HHS's approach offers a practical case study in how large federal agencies can implement AI governance without waiting for comprehensive national legislation. Rather than treating AI as a future problem, HHS is treating it as an operational reality that requires immediate management. The framework emphasizes executive-level coordination, standardized compliance practices, and clear communication with external vendors about expectations.

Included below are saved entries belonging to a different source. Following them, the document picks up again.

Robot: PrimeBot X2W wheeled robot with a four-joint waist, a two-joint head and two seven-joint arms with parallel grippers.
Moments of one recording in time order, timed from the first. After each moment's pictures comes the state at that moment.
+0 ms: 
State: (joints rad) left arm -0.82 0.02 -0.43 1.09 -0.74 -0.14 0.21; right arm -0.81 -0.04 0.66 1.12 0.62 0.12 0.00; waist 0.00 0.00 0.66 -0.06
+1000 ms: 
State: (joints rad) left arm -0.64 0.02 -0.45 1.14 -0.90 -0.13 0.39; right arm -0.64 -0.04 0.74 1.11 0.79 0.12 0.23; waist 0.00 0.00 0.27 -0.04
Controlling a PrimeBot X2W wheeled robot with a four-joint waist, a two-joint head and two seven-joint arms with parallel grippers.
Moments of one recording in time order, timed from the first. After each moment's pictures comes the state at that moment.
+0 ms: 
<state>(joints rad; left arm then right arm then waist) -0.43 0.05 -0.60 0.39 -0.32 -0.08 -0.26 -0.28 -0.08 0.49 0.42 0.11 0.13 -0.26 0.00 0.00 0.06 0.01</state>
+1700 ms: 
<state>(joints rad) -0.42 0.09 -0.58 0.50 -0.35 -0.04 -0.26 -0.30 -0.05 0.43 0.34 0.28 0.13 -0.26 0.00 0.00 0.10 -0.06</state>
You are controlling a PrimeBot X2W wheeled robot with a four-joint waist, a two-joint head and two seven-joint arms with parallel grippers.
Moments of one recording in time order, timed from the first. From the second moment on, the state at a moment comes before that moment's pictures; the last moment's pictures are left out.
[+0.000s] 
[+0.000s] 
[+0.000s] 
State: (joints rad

This model suggests that federal AI governance may emerge not from a single sweeping law, but from agencies building their own frameworks that eventually converge around common standards. As more federal departments adopt similar approaches, those standards could become de facto national requirements simply because vendors and agencies align around them. The HHS example shows that governance can happen at the implementation level, even while policy makers continue debating broader AI regulation .

The stakes are high. HHS oversees agencies that make decisions affecting millions of Americans' health outcomes. AI tools that help FDA reviewers evaluate drug safety or help NIH researchers identify promising treatment approaches could save lives. But AI systems that embed bias, fail silently, or are deployed without proper oversight could cause real harm. By establishing governance structures now, HHS is trying to capture the benefits of AI while managing the risks, setting a template that other federal agencies may follow as they navigate their own AI adoption challenges.